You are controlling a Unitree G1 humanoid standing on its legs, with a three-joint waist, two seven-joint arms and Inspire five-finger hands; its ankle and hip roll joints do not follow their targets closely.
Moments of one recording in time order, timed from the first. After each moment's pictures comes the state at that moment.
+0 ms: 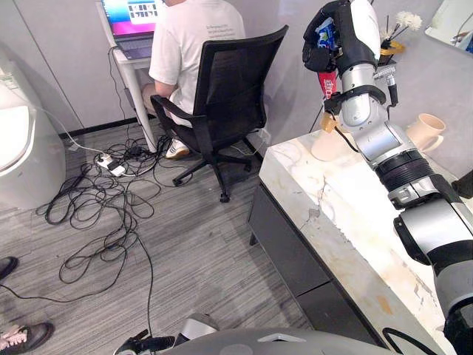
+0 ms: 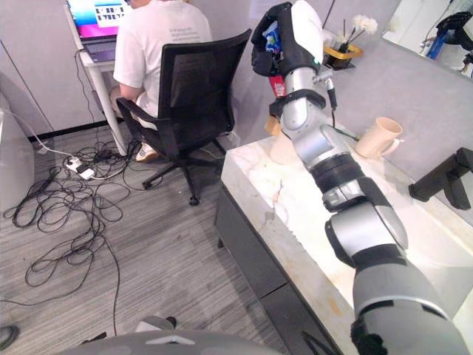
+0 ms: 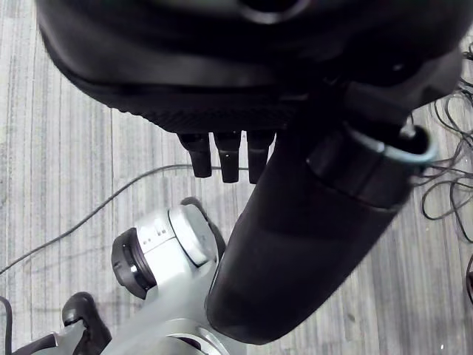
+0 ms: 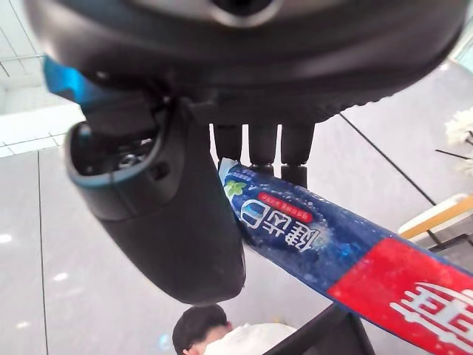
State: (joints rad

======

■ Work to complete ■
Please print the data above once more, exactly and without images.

■ Exercise result ■
You are controlling a Unitree G1 humanoid standing on its legs, with a three-joint waist, two seven-joint arms and Inspire five-finger hands; its ankle and hip roll joints do not follow their targets closely.
Moments of one recording in time order, timed from the first. After each moment's pictures comes the state at that moment.
+0 ms: 
+0 ms: 
+0 ms: 
+0 ms: 
State: (joints rad

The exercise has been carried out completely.